Doruk üzerine eşofman giymiş bir şekilde aşağı indi.
"Neriman Hanım, ben biraz dışarı çıkıyorum." dedi Neriman Hanım'ın kahverengi gözlerini üzerinde hissedince.
"Kahvaltıdan önce izin vermiyorum." dedi Neriman Hanım.
"Niye?" diye sordu Doruk, ruhsuz bir ifadeyle.
"Kurallar öyle." dedi Koray esneyerek aşağı inerken. O da gri bir eşofman ve beyaz bir tişört giymişti.
"İyi." dedi Doruk sertçe.

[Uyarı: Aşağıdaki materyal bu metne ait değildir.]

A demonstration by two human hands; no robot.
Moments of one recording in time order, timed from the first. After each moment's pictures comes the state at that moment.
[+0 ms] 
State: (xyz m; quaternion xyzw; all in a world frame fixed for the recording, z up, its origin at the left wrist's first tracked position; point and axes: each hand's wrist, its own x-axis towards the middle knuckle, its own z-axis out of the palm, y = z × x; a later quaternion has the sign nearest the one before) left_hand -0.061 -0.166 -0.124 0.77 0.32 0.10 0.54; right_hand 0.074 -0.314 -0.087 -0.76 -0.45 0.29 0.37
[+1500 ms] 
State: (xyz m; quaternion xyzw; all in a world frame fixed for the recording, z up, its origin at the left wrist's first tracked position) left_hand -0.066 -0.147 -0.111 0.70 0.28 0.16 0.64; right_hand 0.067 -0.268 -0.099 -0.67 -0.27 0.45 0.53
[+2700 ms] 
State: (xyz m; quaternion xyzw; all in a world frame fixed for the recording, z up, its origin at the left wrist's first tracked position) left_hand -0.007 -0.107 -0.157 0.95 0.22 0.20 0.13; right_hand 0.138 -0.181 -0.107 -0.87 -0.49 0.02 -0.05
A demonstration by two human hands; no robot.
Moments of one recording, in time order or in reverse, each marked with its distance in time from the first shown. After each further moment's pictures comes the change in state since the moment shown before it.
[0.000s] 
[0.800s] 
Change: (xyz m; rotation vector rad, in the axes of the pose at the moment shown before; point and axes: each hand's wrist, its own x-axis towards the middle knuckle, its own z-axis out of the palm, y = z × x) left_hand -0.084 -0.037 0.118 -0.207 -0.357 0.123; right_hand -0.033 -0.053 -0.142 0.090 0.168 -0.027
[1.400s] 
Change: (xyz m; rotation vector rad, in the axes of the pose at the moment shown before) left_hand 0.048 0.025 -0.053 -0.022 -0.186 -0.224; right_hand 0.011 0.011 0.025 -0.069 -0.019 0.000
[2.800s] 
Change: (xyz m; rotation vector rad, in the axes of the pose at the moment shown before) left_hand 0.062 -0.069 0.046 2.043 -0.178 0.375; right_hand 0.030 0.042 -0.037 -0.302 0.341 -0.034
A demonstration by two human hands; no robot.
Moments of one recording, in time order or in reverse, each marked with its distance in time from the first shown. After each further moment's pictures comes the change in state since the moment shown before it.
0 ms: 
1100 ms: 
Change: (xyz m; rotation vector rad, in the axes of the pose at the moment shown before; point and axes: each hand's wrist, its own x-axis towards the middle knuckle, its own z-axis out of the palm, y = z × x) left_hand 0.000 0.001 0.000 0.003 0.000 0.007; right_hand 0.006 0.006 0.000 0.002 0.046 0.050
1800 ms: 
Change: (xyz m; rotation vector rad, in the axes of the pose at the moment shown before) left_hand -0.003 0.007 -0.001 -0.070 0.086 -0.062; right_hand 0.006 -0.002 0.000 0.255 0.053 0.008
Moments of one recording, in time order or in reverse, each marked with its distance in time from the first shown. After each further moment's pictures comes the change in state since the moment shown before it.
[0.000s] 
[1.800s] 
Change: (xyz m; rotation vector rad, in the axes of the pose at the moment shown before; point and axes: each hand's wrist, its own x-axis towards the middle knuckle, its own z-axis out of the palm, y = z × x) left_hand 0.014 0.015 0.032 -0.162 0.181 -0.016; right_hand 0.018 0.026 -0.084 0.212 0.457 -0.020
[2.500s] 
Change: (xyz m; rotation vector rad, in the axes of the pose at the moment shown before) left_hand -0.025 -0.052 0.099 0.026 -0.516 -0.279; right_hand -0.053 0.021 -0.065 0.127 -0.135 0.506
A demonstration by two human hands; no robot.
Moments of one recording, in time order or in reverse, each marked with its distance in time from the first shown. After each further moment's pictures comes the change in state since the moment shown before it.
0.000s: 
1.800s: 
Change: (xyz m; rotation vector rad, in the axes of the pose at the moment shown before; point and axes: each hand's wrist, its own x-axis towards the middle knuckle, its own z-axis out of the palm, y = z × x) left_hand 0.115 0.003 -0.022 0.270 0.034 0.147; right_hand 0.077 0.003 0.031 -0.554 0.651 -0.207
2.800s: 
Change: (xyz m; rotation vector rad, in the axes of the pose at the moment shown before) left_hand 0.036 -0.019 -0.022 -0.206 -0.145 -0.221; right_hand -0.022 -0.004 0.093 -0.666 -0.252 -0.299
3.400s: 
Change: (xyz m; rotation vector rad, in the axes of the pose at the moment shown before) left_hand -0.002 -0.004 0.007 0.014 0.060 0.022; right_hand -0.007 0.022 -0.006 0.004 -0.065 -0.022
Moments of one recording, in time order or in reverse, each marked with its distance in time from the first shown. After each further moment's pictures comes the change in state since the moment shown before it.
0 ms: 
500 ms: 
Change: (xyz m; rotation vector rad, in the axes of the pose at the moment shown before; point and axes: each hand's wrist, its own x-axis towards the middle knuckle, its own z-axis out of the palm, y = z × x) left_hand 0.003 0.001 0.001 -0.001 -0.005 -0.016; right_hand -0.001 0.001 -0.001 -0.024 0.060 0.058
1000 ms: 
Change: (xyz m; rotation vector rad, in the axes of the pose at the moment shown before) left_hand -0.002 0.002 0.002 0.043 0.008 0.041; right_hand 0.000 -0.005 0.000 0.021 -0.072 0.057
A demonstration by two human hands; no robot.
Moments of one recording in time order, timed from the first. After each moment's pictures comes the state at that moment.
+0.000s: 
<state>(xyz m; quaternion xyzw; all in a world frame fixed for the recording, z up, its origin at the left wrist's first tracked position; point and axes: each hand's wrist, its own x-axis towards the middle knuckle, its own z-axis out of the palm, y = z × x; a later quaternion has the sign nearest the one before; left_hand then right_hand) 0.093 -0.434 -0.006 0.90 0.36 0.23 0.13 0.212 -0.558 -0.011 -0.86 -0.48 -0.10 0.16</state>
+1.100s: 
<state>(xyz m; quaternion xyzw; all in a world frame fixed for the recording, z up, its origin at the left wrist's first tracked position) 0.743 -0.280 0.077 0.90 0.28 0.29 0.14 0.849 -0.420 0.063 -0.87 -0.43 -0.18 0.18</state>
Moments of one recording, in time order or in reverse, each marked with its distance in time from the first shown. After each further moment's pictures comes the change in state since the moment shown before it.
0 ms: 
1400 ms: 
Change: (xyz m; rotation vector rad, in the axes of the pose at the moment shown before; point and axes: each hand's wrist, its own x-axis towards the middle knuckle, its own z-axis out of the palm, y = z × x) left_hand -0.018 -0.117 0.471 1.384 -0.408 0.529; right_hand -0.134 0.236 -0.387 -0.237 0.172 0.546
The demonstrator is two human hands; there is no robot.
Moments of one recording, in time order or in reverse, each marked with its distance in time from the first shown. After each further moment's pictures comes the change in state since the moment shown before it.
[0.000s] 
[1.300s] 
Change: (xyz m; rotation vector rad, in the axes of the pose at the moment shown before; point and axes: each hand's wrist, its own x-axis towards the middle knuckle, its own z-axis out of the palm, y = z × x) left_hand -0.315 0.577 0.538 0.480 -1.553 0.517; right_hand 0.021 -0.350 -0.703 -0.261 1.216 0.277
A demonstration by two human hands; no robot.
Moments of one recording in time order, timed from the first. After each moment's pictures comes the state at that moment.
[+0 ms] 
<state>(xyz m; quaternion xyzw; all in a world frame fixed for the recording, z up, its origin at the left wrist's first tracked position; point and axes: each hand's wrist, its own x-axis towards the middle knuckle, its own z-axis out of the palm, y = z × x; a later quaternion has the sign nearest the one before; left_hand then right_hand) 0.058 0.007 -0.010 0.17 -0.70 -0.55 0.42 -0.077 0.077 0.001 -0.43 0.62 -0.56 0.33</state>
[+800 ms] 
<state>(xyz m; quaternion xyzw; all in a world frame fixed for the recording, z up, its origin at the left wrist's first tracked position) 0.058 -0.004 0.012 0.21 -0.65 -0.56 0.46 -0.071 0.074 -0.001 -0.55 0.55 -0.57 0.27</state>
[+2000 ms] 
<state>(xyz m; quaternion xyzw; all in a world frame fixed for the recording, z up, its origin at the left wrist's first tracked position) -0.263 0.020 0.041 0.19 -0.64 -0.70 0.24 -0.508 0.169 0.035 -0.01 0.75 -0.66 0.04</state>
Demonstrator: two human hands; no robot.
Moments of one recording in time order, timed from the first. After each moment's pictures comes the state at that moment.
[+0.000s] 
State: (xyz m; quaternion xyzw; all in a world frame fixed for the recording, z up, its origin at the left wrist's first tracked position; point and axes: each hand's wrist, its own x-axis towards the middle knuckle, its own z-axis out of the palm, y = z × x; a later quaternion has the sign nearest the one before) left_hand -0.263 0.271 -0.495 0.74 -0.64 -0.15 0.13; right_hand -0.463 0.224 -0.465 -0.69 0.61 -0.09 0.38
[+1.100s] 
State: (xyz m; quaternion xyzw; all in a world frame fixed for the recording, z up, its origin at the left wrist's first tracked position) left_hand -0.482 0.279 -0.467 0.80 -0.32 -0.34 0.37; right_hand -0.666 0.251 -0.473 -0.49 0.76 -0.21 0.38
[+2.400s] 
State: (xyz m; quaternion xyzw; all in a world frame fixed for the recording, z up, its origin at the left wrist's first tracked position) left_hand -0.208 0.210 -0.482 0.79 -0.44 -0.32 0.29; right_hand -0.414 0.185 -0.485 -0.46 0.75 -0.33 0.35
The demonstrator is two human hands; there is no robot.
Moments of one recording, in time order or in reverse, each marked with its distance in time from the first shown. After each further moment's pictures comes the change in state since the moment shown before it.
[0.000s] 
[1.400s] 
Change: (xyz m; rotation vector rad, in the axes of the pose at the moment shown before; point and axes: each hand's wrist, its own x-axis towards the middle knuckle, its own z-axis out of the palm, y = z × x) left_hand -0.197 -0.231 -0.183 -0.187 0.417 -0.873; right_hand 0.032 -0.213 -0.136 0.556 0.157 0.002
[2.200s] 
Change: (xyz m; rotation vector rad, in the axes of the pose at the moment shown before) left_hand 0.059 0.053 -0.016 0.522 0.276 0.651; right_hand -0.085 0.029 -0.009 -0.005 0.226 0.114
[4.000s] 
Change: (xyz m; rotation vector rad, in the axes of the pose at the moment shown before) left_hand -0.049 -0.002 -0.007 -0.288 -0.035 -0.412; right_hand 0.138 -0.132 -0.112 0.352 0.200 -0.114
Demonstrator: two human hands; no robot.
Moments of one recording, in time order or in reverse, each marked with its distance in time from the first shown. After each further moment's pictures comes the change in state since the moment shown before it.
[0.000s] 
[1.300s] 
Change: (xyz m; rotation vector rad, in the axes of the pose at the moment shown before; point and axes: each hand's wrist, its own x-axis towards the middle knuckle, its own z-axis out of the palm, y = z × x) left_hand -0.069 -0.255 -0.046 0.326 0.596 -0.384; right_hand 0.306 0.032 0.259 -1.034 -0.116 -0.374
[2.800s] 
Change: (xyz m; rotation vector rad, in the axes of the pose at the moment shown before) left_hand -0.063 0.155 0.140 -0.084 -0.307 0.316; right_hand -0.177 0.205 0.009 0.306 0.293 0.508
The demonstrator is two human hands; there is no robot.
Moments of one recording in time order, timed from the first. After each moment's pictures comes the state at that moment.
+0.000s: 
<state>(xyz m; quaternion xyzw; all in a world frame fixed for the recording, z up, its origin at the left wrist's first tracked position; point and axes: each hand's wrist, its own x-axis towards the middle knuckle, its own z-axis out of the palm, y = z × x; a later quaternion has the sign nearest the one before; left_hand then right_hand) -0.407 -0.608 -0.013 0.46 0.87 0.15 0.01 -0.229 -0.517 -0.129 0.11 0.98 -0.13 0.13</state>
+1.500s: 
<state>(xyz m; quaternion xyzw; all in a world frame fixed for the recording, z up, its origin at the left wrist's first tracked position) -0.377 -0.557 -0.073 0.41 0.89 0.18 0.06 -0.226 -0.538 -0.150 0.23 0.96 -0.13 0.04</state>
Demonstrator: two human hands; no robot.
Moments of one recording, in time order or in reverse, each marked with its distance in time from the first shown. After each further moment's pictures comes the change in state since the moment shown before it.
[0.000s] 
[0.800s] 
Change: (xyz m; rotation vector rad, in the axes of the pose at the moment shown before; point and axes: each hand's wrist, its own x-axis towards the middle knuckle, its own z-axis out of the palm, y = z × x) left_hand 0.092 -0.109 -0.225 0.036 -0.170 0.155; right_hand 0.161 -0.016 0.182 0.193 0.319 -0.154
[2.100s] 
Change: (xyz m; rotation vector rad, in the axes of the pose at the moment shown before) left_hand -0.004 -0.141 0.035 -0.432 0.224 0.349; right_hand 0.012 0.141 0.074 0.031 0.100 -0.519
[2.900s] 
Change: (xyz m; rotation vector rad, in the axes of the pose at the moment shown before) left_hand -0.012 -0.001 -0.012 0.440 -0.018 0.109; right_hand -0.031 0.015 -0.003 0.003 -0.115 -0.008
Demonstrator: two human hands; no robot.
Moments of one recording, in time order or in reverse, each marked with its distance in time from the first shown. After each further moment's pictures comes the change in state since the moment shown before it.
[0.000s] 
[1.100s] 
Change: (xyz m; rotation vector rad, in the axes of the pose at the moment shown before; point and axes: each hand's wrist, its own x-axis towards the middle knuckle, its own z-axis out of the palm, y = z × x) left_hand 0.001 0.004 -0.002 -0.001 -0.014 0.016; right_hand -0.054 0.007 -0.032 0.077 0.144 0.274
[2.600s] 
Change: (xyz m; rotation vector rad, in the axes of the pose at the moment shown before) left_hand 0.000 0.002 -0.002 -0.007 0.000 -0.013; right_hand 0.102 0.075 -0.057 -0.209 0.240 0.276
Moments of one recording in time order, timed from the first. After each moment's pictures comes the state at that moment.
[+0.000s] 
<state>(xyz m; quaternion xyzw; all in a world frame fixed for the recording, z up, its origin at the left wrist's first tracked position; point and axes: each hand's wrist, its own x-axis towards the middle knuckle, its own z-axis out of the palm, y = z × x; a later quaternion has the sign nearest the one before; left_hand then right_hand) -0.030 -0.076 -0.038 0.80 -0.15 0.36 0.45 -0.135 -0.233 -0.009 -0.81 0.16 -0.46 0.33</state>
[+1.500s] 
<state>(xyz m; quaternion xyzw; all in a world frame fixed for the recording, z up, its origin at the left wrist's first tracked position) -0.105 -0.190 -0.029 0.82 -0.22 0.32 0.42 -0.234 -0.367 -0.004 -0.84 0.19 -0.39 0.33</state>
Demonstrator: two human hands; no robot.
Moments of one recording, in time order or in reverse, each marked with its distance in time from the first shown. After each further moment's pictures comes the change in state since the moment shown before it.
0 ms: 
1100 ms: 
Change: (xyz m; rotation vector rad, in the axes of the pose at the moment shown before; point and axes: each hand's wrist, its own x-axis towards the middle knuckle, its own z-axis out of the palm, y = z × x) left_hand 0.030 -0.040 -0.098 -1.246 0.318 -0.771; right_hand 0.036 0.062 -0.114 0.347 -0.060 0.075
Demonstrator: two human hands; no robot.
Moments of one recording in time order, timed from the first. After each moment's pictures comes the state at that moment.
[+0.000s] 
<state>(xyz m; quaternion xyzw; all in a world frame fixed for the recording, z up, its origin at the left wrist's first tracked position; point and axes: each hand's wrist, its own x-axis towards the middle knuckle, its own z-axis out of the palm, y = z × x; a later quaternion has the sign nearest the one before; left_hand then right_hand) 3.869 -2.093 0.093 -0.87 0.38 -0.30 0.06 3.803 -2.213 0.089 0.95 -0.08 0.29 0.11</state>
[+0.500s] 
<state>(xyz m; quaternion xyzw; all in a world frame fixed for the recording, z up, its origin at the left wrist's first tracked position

Masaya geçti. Neriman Hanım da karşısına oturdu. Koray da Neriman Hanım'ın yanına...
"Kendinden bahsetsene biraz yavrum." dedi Neriman Hanım.
Güz ve Leyla aşağı iniyordu. Arda ve Akın da arkalarındaydı.
Arda ve Akın, Doruk ve Koray'ın karşı odalarında kalan onlarla yaşıt çocuklardı. İkisi de Güz'ün sınıfındaydı. Hemen hemen aynı boylardaydılar. Onlar da Koray ve Doruk gibi 1.80'li boylarda, yapılı çocuklardılar. Ama Arda diğerlerinden biraz daha iriydi. Akın kumral, Arda esmerdi. Çocukluk arkadaşıydılar.
"Kendimden mi bahsedeyim?" diye sordu alayla Doruk.
"Zahmet olmazsa..." dedi Neriman Hanım.
"Noyan Holdingler grubunu biliyorsunuz, değil mi?" dedi Doruk.
"Bilmeyen var mıdır ki?" dedi Akın esneyerek masaya otururken.
Sude, Cemre ve Efe iniyordu merdivenlerden. Sude, Pelin'in; Cemre de Selin'in oda arkadaşıydı. İkisi de onuncu sınıf öğrencisiydi. Sude çok ufak tefek esmer bir kız, Cemre'yse uzun boylu sarışın bir kızdı. Onlar da Koray'ın okulundalardı.
Koray'ın okulu ve Güz'ün okulu rakip okullardı. Başarı düzeyleri hep aynıydı. Birbirleriyle sürekli yarışırlar ve çeşitli etkinliklerde bir araya gelirlerdi. Koray'ın okulunun öğrenci alım kapasitesi biraz daha fazlaydı. Bunun dışında başka bir fark yok gibiydi.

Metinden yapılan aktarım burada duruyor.